PrivatAir filed for insolvency on December 5, 2018 – and while its focus was on charter rather than fractional ownership or jet cards, this news still sends a chill through the global private jet market.
JetSmarter also appears to be under attack with several members reportedly taking legal action for alleged non-delivery of services. This comes on top of Zetta Jets and ImagineAir ceasing operations, apparently leaving customers with losses.
In November, Surf Air closed its European operations, and it has been reported that the company potentially owes over $2 million in unpaid taxes in the US.
It is only reasonable, then, to assume that there is more turbulence ahead. Of the 35 operators LTI has examined over the past two weeks, we have been surprised to find that seven have only six (or less) corporate officers and staff, yet they are operating in a service intensive 24/7 global sector with significant operational and financial demands.

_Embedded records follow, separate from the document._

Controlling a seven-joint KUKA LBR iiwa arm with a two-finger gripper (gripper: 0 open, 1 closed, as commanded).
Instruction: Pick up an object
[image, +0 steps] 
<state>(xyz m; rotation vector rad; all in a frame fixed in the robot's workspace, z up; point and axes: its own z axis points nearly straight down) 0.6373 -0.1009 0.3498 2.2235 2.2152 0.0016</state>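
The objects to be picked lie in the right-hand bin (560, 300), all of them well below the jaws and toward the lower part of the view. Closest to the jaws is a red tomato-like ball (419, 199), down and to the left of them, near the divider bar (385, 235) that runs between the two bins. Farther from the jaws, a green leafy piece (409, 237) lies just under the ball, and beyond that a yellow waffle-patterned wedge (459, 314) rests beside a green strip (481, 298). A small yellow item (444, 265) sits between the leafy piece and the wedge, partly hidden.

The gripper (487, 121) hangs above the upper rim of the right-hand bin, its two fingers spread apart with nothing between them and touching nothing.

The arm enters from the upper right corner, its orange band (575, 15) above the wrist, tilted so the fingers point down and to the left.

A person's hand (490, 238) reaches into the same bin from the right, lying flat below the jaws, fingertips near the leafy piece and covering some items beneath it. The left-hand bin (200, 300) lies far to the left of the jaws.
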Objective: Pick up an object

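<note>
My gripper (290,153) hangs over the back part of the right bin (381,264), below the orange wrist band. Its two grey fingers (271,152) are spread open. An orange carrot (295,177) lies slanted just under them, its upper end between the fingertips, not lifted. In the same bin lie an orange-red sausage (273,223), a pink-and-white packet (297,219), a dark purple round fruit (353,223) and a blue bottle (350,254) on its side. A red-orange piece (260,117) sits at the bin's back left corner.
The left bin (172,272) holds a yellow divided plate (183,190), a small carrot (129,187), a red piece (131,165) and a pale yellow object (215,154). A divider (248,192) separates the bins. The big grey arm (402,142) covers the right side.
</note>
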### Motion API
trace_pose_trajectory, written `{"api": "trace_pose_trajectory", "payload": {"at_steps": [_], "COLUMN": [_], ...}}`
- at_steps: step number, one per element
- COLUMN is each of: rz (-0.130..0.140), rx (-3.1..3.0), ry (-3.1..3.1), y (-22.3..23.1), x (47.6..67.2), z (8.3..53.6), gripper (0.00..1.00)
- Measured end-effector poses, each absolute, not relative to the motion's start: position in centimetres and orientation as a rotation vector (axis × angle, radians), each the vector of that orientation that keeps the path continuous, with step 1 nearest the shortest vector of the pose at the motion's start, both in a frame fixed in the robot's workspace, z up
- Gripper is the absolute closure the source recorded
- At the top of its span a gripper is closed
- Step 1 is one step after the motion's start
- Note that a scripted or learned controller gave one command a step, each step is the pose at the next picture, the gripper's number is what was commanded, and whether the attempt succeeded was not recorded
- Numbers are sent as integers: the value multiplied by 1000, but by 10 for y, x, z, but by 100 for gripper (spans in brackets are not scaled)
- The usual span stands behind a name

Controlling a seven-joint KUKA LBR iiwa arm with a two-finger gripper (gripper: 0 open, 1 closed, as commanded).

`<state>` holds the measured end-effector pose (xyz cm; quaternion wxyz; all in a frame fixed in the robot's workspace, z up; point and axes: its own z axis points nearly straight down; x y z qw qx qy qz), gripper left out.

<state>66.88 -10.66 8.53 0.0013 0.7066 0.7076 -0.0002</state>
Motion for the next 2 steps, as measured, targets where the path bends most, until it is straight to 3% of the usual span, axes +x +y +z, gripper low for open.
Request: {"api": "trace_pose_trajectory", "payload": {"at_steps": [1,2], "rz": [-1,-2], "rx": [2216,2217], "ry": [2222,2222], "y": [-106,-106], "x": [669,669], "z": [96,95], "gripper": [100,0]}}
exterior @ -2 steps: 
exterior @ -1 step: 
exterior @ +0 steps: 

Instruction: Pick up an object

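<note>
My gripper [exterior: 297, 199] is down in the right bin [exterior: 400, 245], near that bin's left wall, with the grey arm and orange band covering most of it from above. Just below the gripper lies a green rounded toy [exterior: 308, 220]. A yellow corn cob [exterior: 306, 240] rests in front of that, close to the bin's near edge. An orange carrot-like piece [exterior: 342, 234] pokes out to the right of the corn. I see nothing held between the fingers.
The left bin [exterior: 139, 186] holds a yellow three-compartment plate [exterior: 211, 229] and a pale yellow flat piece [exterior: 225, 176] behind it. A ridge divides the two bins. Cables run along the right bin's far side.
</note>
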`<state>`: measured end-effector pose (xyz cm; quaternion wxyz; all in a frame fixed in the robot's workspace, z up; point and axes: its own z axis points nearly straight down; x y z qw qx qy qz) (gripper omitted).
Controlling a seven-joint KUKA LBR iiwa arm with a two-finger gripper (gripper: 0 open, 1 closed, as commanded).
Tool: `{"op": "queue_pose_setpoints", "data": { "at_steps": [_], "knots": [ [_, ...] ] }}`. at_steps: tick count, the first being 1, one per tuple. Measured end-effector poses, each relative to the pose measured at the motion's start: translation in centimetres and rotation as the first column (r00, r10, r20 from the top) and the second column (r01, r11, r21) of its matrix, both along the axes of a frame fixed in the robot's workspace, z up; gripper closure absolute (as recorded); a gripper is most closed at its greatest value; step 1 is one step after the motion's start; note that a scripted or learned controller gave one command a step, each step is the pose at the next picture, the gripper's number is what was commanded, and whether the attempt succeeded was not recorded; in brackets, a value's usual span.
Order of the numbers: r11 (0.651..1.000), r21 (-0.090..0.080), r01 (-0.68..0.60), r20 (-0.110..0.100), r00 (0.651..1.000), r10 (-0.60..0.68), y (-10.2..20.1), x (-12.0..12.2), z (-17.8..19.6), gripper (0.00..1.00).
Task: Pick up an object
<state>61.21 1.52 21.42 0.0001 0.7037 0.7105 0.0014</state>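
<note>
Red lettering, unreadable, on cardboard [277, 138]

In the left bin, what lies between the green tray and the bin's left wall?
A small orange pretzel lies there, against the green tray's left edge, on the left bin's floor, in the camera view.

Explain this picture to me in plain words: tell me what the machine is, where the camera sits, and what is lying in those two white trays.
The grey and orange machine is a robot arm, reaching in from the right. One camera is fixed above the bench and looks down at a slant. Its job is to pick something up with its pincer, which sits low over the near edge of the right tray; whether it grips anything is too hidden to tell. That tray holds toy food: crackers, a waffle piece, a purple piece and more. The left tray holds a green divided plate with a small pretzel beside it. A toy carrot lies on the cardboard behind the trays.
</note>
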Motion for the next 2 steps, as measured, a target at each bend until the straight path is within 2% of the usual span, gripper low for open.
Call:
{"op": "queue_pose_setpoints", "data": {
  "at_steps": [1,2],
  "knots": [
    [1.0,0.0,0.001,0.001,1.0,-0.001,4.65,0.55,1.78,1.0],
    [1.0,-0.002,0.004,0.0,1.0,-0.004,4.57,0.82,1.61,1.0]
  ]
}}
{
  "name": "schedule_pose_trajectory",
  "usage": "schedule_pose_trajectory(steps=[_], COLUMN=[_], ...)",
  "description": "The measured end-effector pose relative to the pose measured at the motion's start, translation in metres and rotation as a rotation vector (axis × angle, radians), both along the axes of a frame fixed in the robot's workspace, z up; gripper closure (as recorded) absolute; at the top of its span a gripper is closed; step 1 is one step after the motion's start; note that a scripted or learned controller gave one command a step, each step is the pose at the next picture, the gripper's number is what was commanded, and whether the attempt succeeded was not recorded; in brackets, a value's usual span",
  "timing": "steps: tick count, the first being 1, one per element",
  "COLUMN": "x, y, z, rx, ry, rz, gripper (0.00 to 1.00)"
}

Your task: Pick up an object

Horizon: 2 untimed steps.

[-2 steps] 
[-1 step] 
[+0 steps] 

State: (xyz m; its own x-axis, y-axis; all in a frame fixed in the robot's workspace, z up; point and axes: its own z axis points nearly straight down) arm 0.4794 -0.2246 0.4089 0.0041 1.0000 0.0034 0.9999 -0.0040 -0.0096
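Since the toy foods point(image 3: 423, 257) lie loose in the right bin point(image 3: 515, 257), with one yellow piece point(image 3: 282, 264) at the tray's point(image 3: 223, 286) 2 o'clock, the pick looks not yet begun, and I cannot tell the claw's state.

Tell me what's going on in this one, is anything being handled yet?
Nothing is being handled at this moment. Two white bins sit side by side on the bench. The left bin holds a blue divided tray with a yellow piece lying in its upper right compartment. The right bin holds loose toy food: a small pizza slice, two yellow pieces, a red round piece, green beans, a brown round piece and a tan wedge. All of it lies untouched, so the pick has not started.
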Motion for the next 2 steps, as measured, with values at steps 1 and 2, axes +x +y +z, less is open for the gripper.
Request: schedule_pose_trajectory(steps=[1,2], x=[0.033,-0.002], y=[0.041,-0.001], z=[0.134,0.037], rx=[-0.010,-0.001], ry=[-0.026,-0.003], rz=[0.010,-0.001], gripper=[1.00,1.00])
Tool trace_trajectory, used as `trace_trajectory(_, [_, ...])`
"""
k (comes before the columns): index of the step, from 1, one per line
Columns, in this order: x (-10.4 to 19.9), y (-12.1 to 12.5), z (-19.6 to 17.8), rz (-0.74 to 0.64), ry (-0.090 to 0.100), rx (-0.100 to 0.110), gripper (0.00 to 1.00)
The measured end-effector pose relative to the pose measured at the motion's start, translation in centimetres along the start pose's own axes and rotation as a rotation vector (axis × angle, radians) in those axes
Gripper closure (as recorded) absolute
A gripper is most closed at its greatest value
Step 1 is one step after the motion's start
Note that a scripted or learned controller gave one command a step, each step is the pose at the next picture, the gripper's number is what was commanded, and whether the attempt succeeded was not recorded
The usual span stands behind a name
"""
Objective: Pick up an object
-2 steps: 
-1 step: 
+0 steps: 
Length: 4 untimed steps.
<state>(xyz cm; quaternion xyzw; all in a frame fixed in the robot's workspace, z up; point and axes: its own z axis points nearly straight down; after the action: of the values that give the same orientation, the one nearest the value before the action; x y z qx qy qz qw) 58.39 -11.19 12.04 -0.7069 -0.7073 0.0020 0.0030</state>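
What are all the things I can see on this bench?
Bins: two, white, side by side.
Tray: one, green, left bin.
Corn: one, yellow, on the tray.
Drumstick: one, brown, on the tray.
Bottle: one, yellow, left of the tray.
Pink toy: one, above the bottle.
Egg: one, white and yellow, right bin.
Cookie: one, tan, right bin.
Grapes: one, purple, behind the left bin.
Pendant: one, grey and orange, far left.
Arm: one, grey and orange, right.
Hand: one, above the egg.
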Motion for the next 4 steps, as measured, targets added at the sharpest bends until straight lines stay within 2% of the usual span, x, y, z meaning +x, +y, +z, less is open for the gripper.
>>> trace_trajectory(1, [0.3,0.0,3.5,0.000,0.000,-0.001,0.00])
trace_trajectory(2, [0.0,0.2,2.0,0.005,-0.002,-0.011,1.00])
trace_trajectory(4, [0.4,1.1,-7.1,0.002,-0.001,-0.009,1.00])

Michael Crompton, Founder of LTI – Luxury Travel Intelligence, says: “Given recent events, LTI will be financially stress testing every significant operator in the jet charter, fractional ownership and jet card markets and we hope to produce our findings in March 2019. In the meantime, the advice to customers looking for private jet travel solutions is to seek ‘strength in numbers’ and only consider established major operators, such as Air Partner, Flexjet, Magellan, Netjets and Sentient. You can also minimise your risk by opting for last minute empty leg options, as offered by many established brokers including JetSmarter, Victor, Lunajets and JetSuite. With any transaction you should also look for escrow type options, to protect your cash until your flight is successfully completed.”